Петра спокойно кивнула:
– Хорошо. Можно. Ли́ват – целуй.
– Тут неудобно, полно людей.
– А, да. Нени можнэ. Нельзя, разумею. Значит, давай… э, ховаться, да? Давай ховаться от людей, этот корабль. Да?
Конечно, тут же понял я, Петра права: надо сейчас же спрятаться, сховаться, как она выразилась, уйти отсюда, с этого кораблика. А куда? Ну ясно куда: домой, ко мне. И нарушить данное родителям обещание? Ну и пусть! Я и Петра – это сейчас важнее, сейчас и всегда.
– Пойдем, – позвал я ее, – пойдем, скоро будет остановка, пристань, сойдем на берег.

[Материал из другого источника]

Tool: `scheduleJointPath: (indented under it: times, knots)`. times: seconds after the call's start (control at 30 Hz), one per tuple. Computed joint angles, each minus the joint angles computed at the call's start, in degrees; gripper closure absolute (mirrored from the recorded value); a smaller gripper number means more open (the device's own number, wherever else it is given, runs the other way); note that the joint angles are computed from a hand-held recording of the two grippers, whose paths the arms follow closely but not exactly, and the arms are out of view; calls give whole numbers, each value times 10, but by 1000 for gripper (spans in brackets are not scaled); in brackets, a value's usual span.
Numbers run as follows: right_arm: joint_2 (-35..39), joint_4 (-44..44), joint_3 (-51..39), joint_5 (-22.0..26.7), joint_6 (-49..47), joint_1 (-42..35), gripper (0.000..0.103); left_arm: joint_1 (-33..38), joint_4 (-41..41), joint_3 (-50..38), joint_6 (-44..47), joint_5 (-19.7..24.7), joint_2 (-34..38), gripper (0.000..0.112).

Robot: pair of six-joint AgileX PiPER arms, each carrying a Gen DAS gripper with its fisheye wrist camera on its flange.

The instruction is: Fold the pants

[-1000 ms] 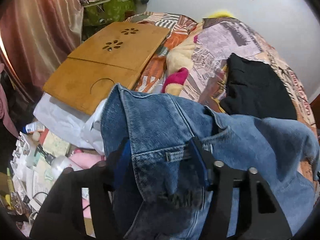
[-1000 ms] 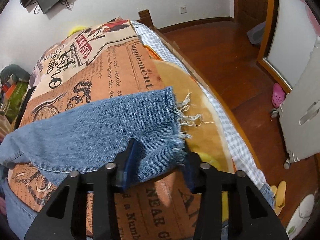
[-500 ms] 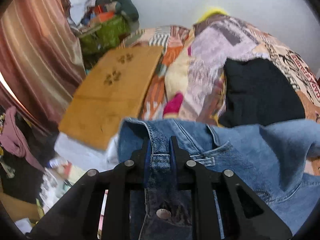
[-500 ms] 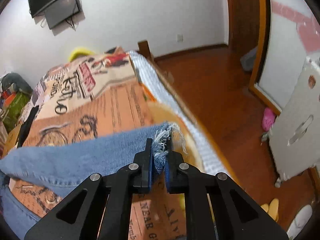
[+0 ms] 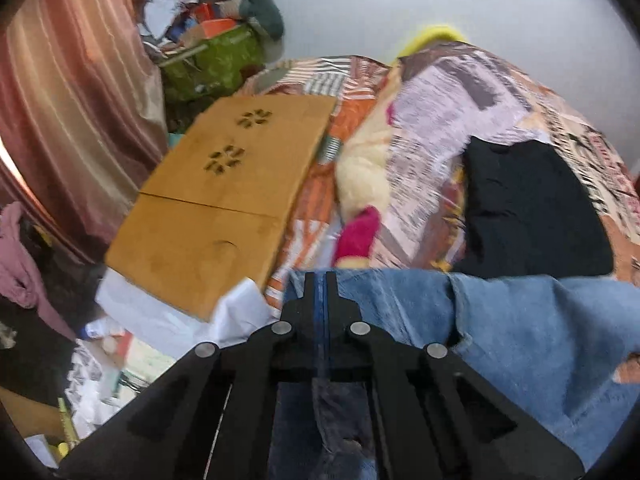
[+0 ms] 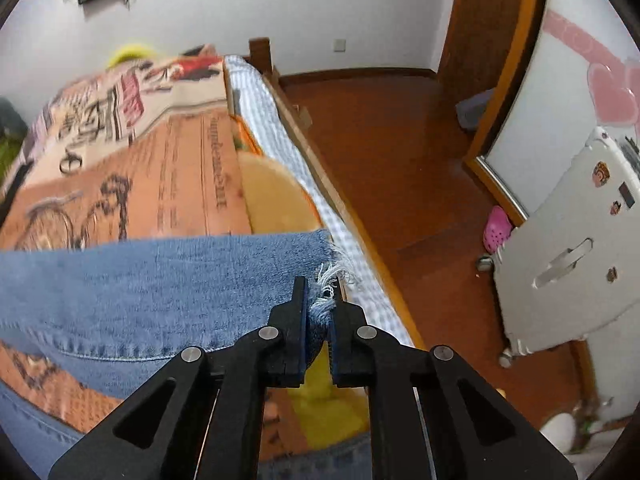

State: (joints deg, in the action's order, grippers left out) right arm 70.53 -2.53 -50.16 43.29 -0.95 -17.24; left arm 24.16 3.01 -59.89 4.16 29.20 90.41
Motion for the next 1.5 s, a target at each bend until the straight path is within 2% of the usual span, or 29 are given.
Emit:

– Хорошо, пойдем. А куда, мой Петер?
– Ко мне домой, это не так далеко.
– А твои мама и папа?
– Их нет в Москве, я там один. Идем?
Петра вдруг опустила голову. Волосы сразу скрыли ее глаза, всё лицо. Но вот она развернулась ко мне, откинула в сторону пряди и глянула горько, почти испуганно:
– Петер… Это нени можнэ. Нельзя.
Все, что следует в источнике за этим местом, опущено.